The problem I have is that the model of those directive is that options can have the same name and multiple instances, while here we have a dictionary, thus a single key.
Interesting, we first thought about having both arguments (i.e. filenames, urls and other identifiers) and options (i.e. key-value pairs which we call attributes) as well. But then we dropped the former since having both is somewhat redundant—you can simply write :youtube[funny cat]{id=1234 fullscreen=true} instead of :youtube[funny cat](1234){fullscreen=true}—and it has the potential to confuse users unnecessarily.
(Note that you can still have attributes as well as content, the difference being that attribute-key and -values are plain strings, while content is markdown as well.)
Some sphinx/docutils features do not map neatly with the current extension we are discussing here.
@lu_zero, are you talking about the markdown directives proposal having no arguments, or?
Do you guys think this poses a major problem for mapping to docutils?
@ericholscher, would love to hear your feedback on the proposel in the first post in this topic, which I’ve updated a few times as the discussion progressed.
I think the proposal generally looks good.
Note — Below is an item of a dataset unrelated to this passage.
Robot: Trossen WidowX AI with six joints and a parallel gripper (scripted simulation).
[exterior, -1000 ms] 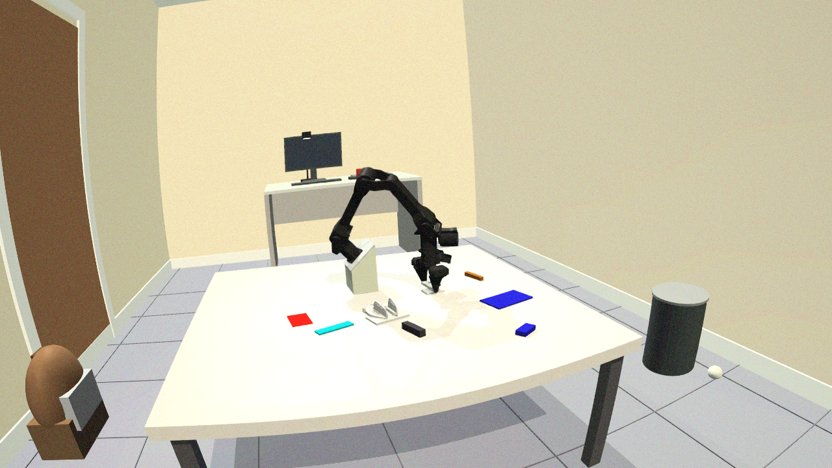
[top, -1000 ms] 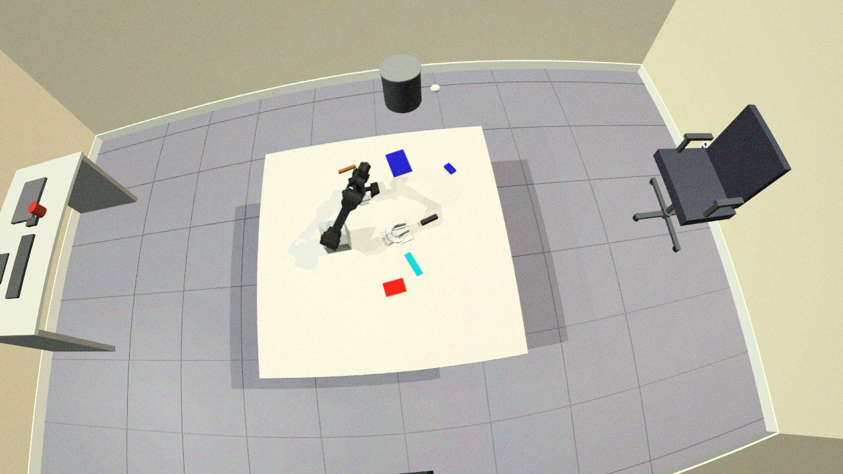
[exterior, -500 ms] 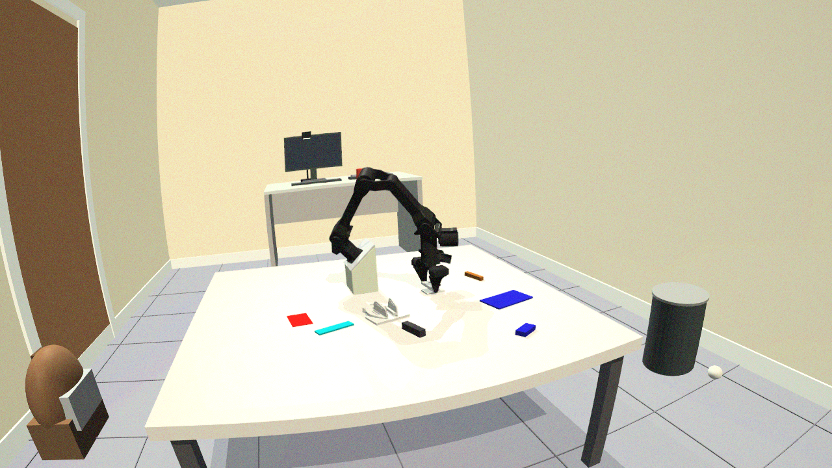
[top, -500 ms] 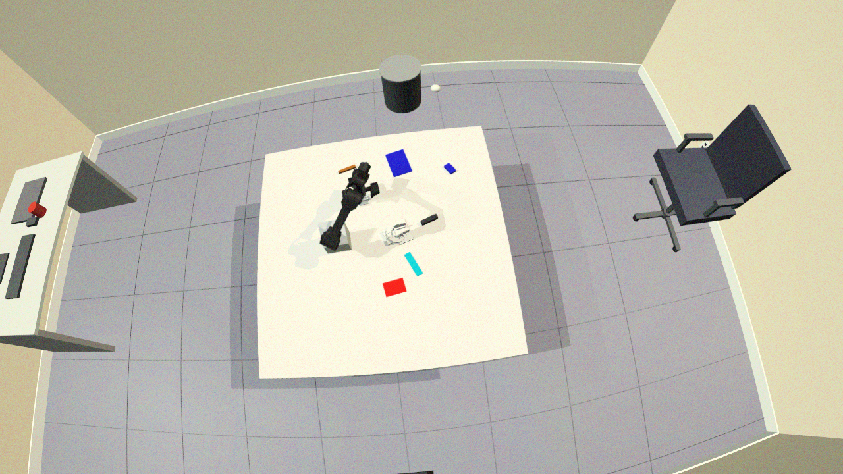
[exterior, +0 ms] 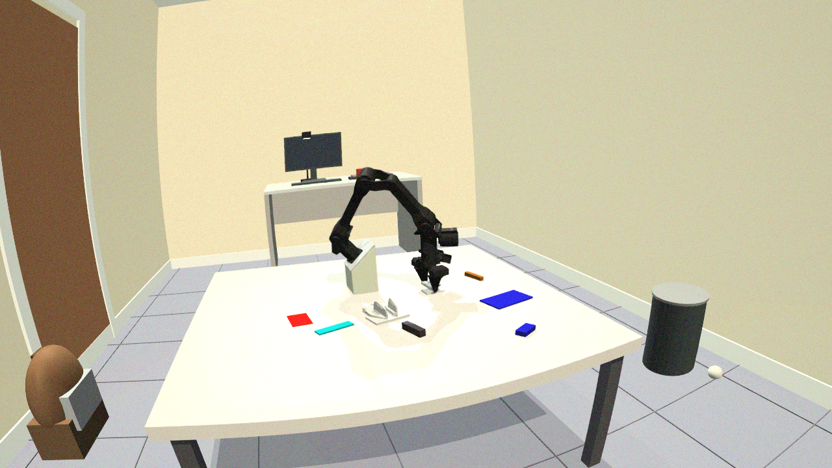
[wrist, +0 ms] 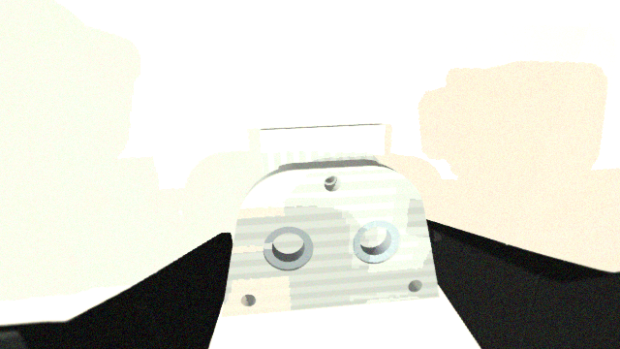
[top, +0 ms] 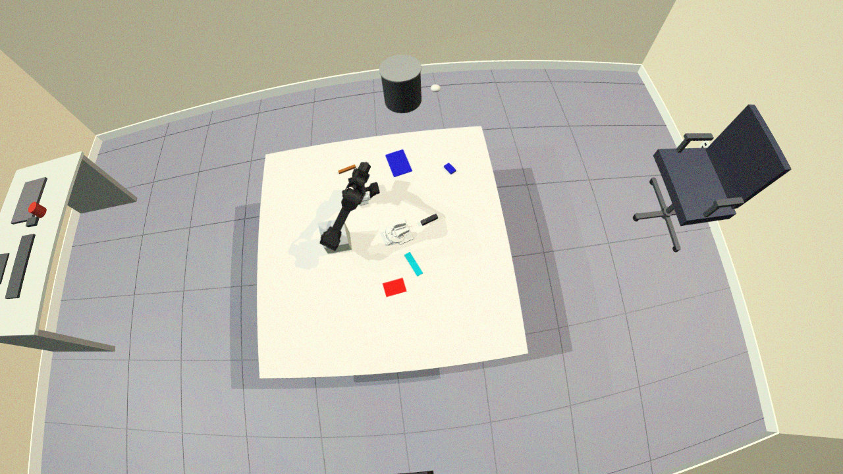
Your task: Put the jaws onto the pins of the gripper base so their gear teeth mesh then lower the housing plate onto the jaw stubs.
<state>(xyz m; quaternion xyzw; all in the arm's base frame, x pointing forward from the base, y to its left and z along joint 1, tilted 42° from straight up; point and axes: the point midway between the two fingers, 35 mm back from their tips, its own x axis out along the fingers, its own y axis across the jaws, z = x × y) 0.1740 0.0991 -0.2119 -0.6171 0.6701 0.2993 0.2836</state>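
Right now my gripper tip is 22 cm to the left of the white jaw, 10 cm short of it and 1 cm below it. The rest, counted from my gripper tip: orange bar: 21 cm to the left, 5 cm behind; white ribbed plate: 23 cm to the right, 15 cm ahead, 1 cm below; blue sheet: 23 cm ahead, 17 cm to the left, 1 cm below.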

My main concern is with the above example, which conflates content with arguments. IE, I would consider “Foobar” an argument to the wikipedia directive, but “content” is actual content for the smallcaps directive. I believe rst did this same thing with mixing arguments and content, but I don’t know if there is really a way around it, since users will likely do it because it’s a more natural syntax.
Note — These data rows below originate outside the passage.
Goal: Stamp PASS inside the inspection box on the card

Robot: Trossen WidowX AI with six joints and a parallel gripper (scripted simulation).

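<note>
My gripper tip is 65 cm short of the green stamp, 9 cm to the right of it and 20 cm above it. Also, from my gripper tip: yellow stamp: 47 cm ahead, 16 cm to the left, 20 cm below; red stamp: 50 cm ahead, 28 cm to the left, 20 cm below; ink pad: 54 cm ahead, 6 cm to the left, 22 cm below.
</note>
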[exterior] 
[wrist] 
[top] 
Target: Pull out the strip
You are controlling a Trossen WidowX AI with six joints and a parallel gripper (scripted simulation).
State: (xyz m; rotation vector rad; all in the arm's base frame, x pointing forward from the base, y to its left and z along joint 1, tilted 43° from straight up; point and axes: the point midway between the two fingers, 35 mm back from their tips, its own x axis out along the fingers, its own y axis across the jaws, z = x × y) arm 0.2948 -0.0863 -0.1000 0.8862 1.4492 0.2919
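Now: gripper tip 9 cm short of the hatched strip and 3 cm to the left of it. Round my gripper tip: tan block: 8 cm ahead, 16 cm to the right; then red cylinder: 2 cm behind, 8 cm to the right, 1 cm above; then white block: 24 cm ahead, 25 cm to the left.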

For example, this feels kinda off to me:
:wikipedia[**Foobar**]
:smallcaps[**we went for a run**]
Though having it be: :wikipedia{Foobar} might be workable, I think that the separation might will not be kept by third party authors. I think it might be an unavoidable side effect of offering this kind of feature, and probably not able to be stopped in a spec.
I’m not totally set on RST’s differentiation between arguments and options. I think we could do a hacky thing and map {arguments='string of arguments'} or something to produce a more compatible mapping. I think at the end of the day, mapping perfectly is going to be impossible, or at least really awkward.
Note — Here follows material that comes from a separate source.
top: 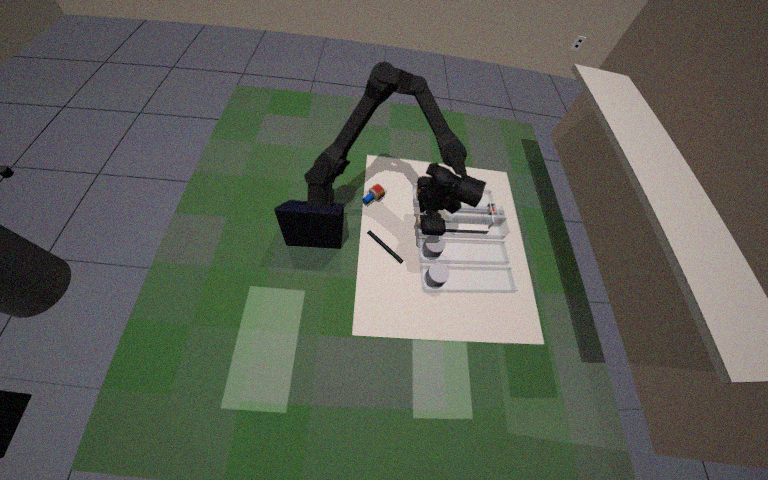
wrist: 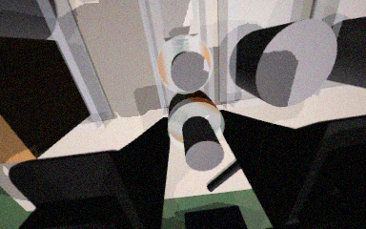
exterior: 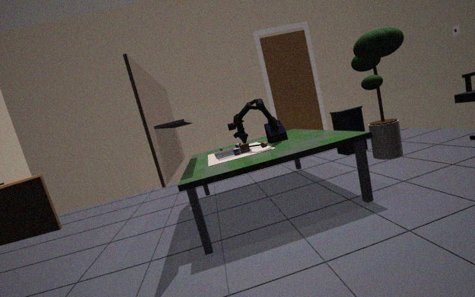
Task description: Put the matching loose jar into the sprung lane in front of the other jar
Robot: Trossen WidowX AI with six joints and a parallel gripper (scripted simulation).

.. py:function:: send_message(sender, recipient, message_body, [priority=1])
Send a message to a recipient
:param str sender: The person sending the message
:param str recipient: The recipient of the message
:param str message_body: The body of the message
:param priority: The priority of the message, can be a number 1-5
:type priority: integer or None
:return: the message id
:rtype: int
:raises ValueError: if the message_body exceeds 160 characters
:raises TypeError: if the message_body is not a basestring
The simplest way is make something like
:::rst
.. py:function:: send_message(sender, recipient, message_body, [priority=1])
Send a message to a recipient
:param str sender: The person sending the message
:param str recipient: The recipient of the message
:param str message_body: The body of the message
:param priority: The priority of the message, can be a number 1-5
:type priority: integer or None
:return: the message id
:rtype: int
:raises ValueError: if the message_body exceeds 160 characters
:raises TypeError: if the message_body is not a basestring
:::
or
:::py_function[send_message(sender, recipient, message_body, [priority=1])]
Send a message to a recipient
:param[str](sender){c="The person sending the message"}
:param[str](recipient){c="The recipient of the message"}
:param[str](message_body){comment="The body of the message"}
:param[](priority: The priority of the message, can be a number 1-5
:type[priority](integer, None)
:return[](){c="the message id")
:rtype[int]
:raises[ValueError](if the message_body exceeds 160 characters)
:raises[TypeError](if the message_body is not a basestring)
:::
to use something close to what we discussed so far.
Interesting. That is certainly one way to make it work – and likely less hacky than all the other ways I was looking at doing it. It will makes the user write rst, but it makes a nice bridge between the two.